What you are asked to do: Return only those lines of the listing that hold the word "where".

Information shown:

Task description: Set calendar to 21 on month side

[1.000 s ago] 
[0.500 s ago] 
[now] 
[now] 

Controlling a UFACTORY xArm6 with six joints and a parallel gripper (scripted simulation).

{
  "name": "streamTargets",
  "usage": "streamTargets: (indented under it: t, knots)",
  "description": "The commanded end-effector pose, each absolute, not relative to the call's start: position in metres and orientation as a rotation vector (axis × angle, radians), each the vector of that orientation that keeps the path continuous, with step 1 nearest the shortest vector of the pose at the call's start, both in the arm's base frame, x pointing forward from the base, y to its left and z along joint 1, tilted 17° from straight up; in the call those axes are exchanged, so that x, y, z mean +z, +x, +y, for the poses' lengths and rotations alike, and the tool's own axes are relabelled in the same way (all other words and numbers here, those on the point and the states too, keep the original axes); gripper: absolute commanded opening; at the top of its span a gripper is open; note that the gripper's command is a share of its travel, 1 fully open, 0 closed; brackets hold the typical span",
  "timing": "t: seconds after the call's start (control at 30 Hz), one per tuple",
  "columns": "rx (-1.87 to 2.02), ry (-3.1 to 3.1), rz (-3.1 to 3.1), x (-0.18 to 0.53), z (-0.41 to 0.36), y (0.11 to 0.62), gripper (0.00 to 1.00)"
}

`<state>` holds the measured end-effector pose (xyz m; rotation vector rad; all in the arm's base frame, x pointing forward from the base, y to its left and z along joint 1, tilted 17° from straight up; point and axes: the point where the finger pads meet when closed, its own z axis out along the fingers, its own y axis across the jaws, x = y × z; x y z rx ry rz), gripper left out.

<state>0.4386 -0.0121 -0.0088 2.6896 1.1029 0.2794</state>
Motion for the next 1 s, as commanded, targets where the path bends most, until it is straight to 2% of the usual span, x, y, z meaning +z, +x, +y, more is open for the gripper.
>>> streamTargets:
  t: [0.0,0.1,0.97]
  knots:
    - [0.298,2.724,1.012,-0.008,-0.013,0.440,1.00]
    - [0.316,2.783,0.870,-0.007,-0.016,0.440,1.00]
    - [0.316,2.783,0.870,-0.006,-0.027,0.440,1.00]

Result for this exercise:
`<state>` holds the measured end-effector pose (xyz m; rotation vector rad; all in the arm's base frame, x pointing forward from the base, y to its left and z along joint 1, tilted 17° from straight up; point and axes: the point where the finger pads meet when closed, its own z axis out along the fingers, its own y axis across the jaws, x = y × z; x y z rx ry rz), gripper left out.
Motion for the next 1 s, as commanded, targets where the path bends most, until it is straight to 2% of the usual span, x, y, z meaning +z, +x, +y, more is open for the gripper.

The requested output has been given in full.